Вода была пресная. Так вот почему перемерла вся эта рыба! Теперь все ясно: ведь если морскую рыбу бросить в пресную воду, она тотчас раздуется и сдохнет. Но с какой стати вся эта морская рыба подалась в пресный пруд? Да и как?
Я пробрался среди сурикат к другому озерцу. Тоже пресное. К следующему. И оно тоже. И четвертое.
Значит, все пруды пресные. «Откуда же взялось столько пресной воды?» — задумался я. И тут же понял: все дело в водорослях. Водоросли естественным образом непрерывно опресняют морскую воду; вот почему у них такая соленая сердцевина, а стебли покрыты пресной влагой — та просто-напросто сочится изнутри. Я не стал утруждаться вопросами, почему и как это происходит и куда все-таки девается соль. Это меня уже не интересовало. Я попросту рассмеялся и прыгнул в ближайшее озерцо. И чуть было не пошел ко дну: я еще не окреп и не нагулял жира, чтобы легко держаться на поверхности, — но успел ухватиться за край пруда. Слов не подберу описать, как чудесно подействовало на меня это купание в несоленой воде, прозрачной и чистой. За столько дней в открытом море кожа моя задубела, как звериная шкура, а отросшие волосы свалялись и залоснились, точно липучка для мух. Казалось, соль разъедала даже душу, не довольствуясь телом. Поэтому я теперь без малейшего стеснения отмокал в этом озерце на глазах у тысяч сурикат, покуда пресная вода не вымыла из меня всю эту соленую пакость до последнего кристаллика.
И вдруг сурикаты отвернулись. Все как одна уставились одновременно в одну сторону. Я выбрался на берег — посмотреть, что там. Ну конечно же! Ричард Паркер. Подтвердились мои подозрения: эти сурикаты не сталкивались с хищниками с незапамятных времен, так что всякое понятие о дистанции бегства и о бегстве как таковом попросту изгладилось из их генетической памяти. Они не ведали страха.
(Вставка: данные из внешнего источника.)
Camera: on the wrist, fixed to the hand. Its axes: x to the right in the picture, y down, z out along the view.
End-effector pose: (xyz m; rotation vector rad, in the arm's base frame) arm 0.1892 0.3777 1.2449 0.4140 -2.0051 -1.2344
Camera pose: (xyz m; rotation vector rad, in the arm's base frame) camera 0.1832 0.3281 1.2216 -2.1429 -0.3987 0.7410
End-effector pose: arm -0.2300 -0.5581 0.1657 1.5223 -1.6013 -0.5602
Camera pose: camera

Ричард Паркер двигался среди них, сея смерть и опустошение, хватая сурикат окровавленной пастью без разбора и счета, а они знай себе скакали у него под носом, только что не выкрикивая: «Мой черед, мой черед, мой черед!» И сцена эта повторялась вновь и вновь. Ничто на свете не могло вырвать сурикат из их привычного мирка, в котором не было места ничему, кроме прудосозерцательства и пощипывания водорослей. Подкрадывался ли Ричард Паркер неслышным шагом опытного тигра-убийцы, чтобы обрушиться на очередную жертву с громоподобным рыком, или попросту равнодушно слонялся вокруг — им не было дела. Покой их был нерушим. Кротость — превыше всего.